Federated transfer learning for intrusion detection system in industrial iot 4.0

• Published in: Multimedia tools and applications Vol. 83; no. 19; pp. 57913 - 57941
• Main Authors: N, Malathy, G, Shree Harish Kumar, R, Sriram, NR, Jebocen Immanuel Raj
• Format: Journal Article
• Language: English
• Published: New York Springer US 16.02.2024; Springer Nature B.V
• Subjects: Computer Communication Networks; Computer Science; Cybersecurity; Data Structures and Information Theory; Deep learning; Industrial applications; Industry 4.0; Internet of Things; Intrusion detection systems; Machine learning; Marine mammals; Multimedia Information Systems; Neural networks; Privacy; Semi-supervised learning; Servers; Special Purpose and Application-Based Systems; Track 6: Computer Vision for Multimedia Applications; Walrus optimization; Federated Learning; Semi-supervised learning; Deep Learning; Privacy of data; Federated Transfer learning (FTL)

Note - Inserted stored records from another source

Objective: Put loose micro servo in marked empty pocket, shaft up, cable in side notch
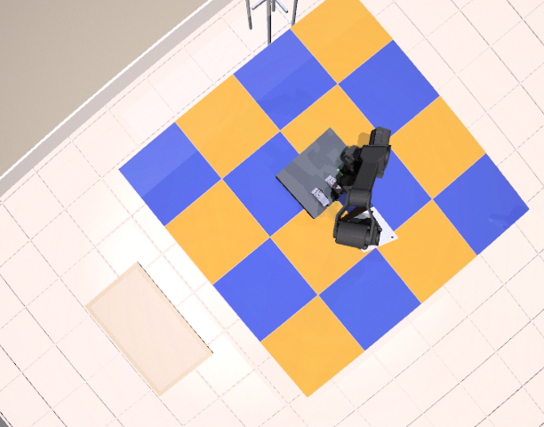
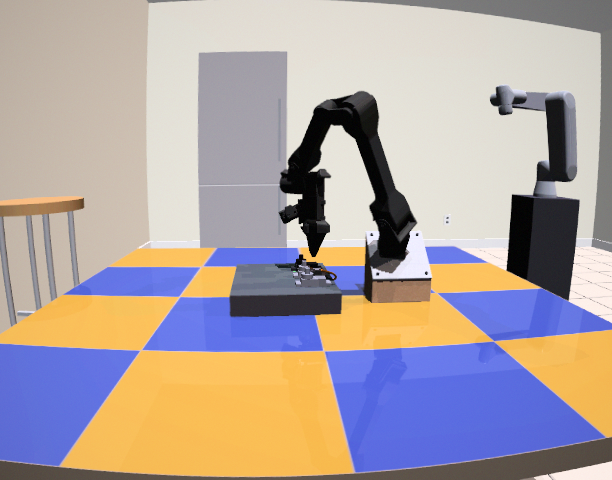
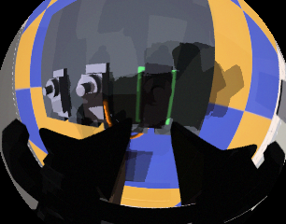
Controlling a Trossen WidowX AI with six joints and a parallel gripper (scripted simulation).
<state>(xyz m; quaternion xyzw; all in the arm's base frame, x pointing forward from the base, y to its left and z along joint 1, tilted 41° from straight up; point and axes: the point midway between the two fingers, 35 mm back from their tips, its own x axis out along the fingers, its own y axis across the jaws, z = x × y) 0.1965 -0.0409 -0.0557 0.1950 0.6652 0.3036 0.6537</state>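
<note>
My gripper tip is now 11 cm short of the dark robot deck, 9 cm to the right of it and 6 cm above it.
</note>
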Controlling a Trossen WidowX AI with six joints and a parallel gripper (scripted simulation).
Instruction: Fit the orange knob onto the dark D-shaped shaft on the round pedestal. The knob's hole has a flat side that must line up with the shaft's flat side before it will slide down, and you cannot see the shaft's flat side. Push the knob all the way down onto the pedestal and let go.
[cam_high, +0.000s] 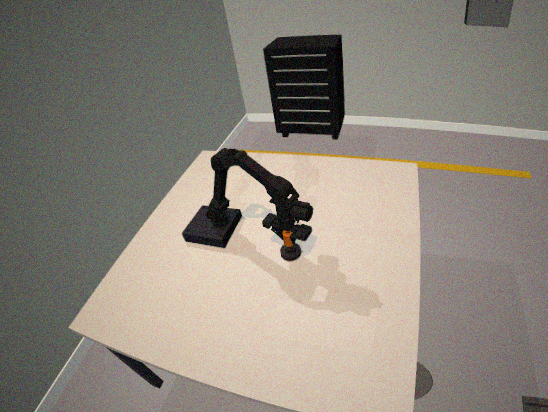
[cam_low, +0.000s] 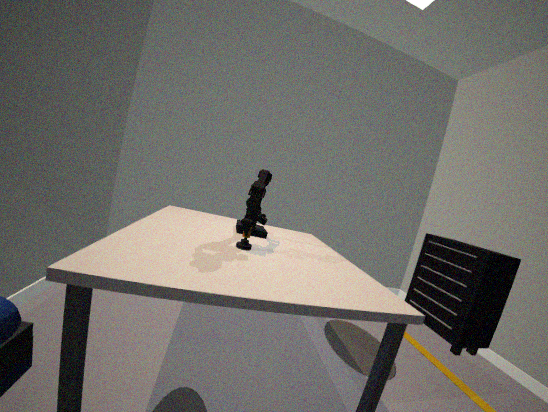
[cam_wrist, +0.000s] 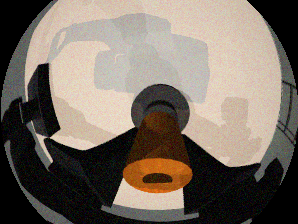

• ISSN: 1573-7721; 1380-7501; 1573-7721
• DOI: 10.1007/s11042-024-18379-6

A major concern for Industry 4.0 is security issues because of several new cyber-security risks. In recent eras, various Deep Learning methods have been applied for intrusion Detection. On the other hand, these methods have to send the data to the centralized unit. This may alarm various problems associated with efficiency, privacy, and response duration. Furthermore, the data generated by the Internet of Things (IoT) gadgets are more and it is challenging to receive the labeled data as labeling the data is more time-consuming and expensive. This Masquerade several issues to the Deep Learning methods where labeled data is required. To prevail over these challenges a new mechanism has to be acquired. This paper proposes a new federated transfer semisupervised learning approach that takes both labeled and unlabelled data cooperatively. In the first phase, the data is preprocessed, and normalized, and optimal features are selected using Walrus optimization. In the second phase, to learn the representative and less dimensional features an autoencoder(AE) is trained on every gadget using private or local unlabeled data. Then the centralized cloud server aggregates the local model into a global autoencoder by applying Federated Transfer Learning (FTL). In the end, the cloud server consists of a semisupervised neural network with fully connected network layers to the global encoder which in turn trains the model with the readily available tagged data. Experiments were carried out with real-world industrial datasets and the proposed model ensures more privacy without sharing the local data, improved classification performance even with less tagged data, and less overhead in communication.